§ What you are asked to do: Once you have read the listing, print all of it word for word.
□ □ □ □ □ □ □
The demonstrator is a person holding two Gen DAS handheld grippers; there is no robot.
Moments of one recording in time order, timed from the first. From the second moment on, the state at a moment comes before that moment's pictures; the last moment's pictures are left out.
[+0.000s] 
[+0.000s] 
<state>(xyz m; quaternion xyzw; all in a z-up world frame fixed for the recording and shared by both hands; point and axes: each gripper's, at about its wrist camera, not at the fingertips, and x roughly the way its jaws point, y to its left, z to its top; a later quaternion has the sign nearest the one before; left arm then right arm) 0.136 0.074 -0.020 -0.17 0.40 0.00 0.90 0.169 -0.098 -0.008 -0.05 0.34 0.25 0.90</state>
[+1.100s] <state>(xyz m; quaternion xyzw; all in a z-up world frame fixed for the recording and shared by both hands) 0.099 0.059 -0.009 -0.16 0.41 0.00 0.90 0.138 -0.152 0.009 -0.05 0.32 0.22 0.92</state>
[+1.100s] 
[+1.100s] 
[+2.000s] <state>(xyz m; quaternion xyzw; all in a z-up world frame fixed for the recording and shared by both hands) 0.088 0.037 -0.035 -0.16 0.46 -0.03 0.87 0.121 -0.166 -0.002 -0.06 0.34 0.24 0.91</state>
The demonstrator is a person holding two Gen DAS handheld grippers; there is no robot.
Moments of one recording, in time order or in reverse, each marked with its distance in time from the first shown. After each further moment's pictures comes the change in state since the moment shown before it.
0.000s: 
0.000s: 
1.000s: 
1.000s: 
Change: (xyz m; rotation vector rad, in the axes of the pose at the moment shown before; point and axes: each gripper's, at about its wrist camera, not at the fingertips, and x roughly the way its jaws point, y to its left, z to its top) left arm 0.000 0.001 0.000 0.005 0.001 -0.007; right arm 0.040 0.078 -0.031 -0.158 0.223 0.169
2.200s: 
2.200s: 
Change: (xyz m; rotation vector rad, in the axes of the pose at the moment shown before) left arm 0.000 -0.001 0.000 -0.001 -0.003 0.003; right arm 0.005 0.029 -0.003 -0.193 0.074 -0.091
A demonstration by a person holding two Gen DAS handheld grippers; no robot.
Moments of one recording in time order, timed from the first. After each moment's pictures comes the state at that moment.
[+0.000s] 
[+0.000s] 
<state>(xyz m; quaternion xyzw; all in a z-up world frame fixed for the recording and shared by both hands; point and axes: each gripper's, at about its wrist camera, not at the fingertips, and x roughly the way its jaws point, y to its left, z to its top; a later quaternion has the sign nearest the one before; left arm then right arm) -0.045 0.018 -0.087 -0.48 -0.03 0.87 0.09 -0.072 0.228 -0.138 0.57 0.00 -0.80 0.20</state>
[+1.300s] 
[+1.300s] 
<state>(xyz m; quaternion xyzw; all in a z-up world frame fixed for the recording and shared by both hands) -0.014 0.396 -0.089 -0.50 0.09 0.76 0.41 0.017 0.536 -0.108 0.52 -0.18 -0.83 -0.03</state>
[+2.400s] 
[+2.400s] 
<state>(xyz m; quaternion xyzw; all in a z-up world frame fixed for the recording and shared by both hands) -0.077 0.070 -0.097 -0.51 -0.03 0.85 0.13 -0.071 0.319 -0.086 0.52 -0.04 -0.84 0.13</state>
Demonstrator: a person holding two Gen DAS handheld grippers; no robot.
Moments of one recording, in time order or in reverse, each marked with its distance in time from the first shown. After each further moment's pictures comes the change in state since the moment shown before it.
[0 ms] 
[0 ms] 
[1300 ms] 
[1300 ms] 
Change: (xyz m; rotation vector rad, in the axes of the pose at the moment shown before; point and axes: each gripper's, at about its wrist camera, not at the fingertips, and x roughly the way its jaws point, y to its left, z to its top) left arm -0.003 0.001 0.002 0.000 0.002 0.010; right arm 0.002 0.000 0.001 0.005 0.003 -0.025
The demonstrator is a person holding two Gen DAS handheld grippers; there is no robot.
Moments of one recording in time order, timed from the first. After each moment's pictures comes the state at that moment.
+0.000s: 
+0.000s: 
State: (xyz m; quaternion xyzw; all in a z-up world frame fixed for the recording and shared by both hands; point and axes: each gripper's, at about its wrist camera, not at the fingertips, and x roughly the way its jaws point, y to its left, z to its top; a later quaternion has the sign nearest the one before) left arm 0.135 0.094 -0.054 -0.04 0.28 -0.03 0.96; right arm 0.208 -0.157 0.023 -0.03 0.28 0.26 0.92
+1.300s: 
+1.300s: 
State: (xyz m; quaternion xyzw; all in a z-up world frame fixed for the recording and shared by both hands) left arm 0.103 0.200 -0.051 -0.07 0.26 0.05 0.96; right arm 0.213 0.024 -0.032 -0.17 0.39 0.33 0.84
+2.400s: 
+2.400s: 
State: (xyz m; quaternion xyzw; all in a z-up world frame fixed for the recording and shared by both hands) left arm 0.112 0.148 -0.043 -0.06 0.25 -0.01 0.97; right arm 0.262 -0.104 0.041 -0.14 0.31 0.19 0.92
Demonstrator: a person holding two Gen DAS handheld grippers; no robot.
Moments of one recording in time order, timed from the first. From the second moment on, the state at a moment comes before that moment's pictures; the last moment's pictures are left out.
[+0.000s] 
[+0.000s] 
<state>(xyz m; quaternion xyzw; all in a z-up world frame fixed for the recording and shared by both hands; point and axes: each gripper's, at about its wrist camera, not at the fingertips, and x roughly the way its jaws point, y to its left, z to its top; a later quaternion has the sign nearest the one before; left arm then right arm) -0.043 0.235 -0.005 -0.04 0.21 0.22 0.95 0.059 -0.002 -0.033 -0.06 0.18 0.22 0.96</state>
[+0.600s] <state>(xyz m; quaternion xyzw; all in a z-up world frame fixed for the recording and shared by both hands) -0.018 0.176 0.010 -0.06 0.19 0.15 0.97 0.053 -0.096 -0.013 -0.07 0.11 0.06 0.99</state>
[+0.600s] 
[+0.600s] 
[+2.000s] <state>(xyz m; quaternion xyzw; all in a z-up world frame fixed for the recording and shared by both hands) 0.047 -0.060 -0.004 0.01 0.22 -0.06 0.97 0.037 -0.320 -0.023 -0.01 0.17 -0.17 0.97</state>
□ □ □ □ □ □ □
§ Task answer:
The demonstrator is a person holding two Gen DAS handheld grippers; there is no robot.
Moments of one recording in time order, timed from the first. From the second moment on, the state at a moment comes before that moment's pictures; the last moment's pictures are left out.
[+0.000s] 
[+0.000s] 
<state>(xyz m; quaternion xyzw; all in a z-up world frame fixed for the recording and shared by both hands; point and axes: each gripper's, at about its wrist camera, not at the fingertips, and x roughly the way its jaws point, y to its left, z to its top; a later quaternion has the sign nearest the one before; left arm then right arm) 0.136 0.074 -0.020 -0.17 0.40 0.00 0.90 0.169 -0.098 -0.008 -0.05 0.34 0.25 0.90</state>
[+1.100s] <state>(xyz m; quaternion xyzw; all in a z-up world frame fixed for the recording and shared by both hands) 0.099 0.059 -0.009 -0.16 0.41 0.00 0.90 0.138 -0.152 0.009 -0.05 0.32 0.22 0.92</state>
[+1.100s] 
[+1.100s] 
[+2.000s] <state>(xyz m; quaternion xyzw; all in a z-up world frame fixed for the recording and shared by both hands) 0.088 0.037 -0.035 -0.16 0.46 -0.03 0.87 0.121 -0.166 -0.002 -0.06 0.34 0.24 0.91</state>
The demonstrator is a person holding two Gen DAS handheld grippers; there is no robot.
Moments of one recording, in time order or in reverse, each marked with its distance in time from the first shown. After each further moment's pictures comes the change in state since the moment shown before it.
0.000s: 
0.000s: 
1.000s: 
1.000s: 
Change: (xyz m; rotation vector rad, in the axes of the pose at the moment shown before; point and axes: each gripper's, at about its wrist camera, not at the fingertips, and x roughly the way its jaws point, y to its left, z to its top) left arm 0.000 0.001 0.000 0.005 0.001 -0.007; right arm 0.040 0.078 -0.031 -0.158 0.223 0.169
2.200s: 
2.200s: 
Change: (xyz m; rotation vector rad, in the axes of the pose at the moment shown before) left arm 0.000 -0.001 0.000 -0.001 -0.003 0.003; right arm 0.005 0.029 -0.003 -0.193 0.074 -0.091
A demonstration by a person holding two Gen DAS handheld grippers; no robot.
Moments of one recording in time order, timed from the first. After each moment's pictures comes the state at that moment.
[+0.000s] 
[+0.000s] 
<state>(xyz m; quaternion xyzw; all in a z-up world frame fixed for the recording and shared by both hands; point and axes: each gripper's, at about its wrist camera, not at the fingertips, and x roughly the way its jaws point, y to its left, z to its top; a later quaternion has the sign nearest the one before; left arm then right arm) -0.045 0.018 -0.087 -0.48 -0.03 0.87 0.09 -0.072 0.228 -0.138 0.57 0.00 -0.80 0.20</state>
[+1.300s] 
[+1.300s] 
<state>(xyz m; quaternion xyzw; all in a z-up world frame fixed for the recording and shared by both hands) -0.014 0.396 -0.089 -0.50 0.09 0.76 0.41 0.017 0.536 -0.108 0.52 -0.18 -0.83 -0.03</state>
[+2.400s] 
[+2.400s] 
<state>(xyz m; quaternion xyzw; all in a z-up world frame fixed for the recording and shared by both hands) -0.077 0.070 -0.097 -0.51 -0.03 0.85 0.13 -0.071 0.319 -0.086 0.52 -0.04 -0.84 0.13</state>
Demonstrator: a person holding two Gen DAS handheld grippers; no robot.
Moments of one recording, in time order or in reverse, each marked with its distance in time from the first shown. After each further moment's pictures comes the change in state since the moment shown before it.
[0 ms] 
[0 ms] 
[1300 ms] 
[1300 ms] 
Change: (xyz m; rotation vector rad, in the axes of the pose at the moment shown before; point and axes: each gripper's, at about its wrist camera, not at the fingertips, and x roughly the way its jaws point, y to its left, z to its top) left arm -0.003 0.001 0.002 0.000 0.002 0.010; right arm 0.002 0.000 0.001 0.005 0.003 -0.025
The demonstrator is a person holding two Gen DAS handheld grippers; there is no robot.
Moments of one recording in time order, timed from the first. After each moment's pictures comes the state at that moment.
+0.000s: 
+0.000s: 
State: (xyz m; quaternion xyzw; all in a z-up world frame fixed for the recording and shared by both hands; point and axes: each gripper's, at about its wrist camera, not at the fingertips, and x roughly the way its jaws point, y to its left, z to its top; a later quaternion has the sign nearest the one before) left arm 0.135 0.094 -0.054 -0.04 0.28 -0.03 0.96; right arm 0.208 -0.157 0.023 -0.03 0.28 0.26 0.92
+1.300s: 
+1.300s: 
State: (xyz m; quaternion xyzw; all in a z-up world frame fixed for the recording and shared by both hands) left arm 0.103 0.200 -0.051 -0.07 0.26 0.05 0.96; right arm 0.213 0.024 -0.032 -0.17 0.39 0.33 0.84
+2.400s: 
+2.400s: 
State: (xyz m; quaternion xyzw; all in a z-up world frame fixed for the recording and shared by both hands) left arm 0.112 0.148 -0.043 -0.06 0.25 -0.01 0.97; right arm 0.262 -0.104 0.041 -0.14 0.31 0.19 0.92
Demonstrator: a person holding two Gen DAS handheld grippers; no robot.
Moments of one recording in time order, timed from the first. From the second moment on, the state at a moment comes before that moment's pictures; the last moment's pictures are left out.
[+0.000s] 
[+0.000s] 
<state>(xyz m; quaternion xyzw; all in a z-up world frame fixed for the recording and shared by both hands; point and axes: each gripper's, at about its wrist camera, not at the fingertips, and x roughly the way its jaws point, y to its left, z to its top; a later quaternion has the sign nearest the one before; left arm then right arm) -0.043 0.235 -0.005 -0.04 0.21 0.22 0.95 0.059 -0.002 -0.033 -0.06 0.18 0.22 0.96</state>
[+0.600s] <state>(xyz m; quaternion xyzw; all in a z-up world frame fixed for the recording and shared by both hands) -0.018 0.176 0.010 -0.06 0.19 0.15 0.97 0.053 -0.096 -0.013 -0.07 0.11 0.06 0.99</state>
[+0.600s] 
[+0.600s] 
[+2.000s] <state>(xyz m; quaternion xyzw; all in a z-up world frame fixed for the recording and shared by both hands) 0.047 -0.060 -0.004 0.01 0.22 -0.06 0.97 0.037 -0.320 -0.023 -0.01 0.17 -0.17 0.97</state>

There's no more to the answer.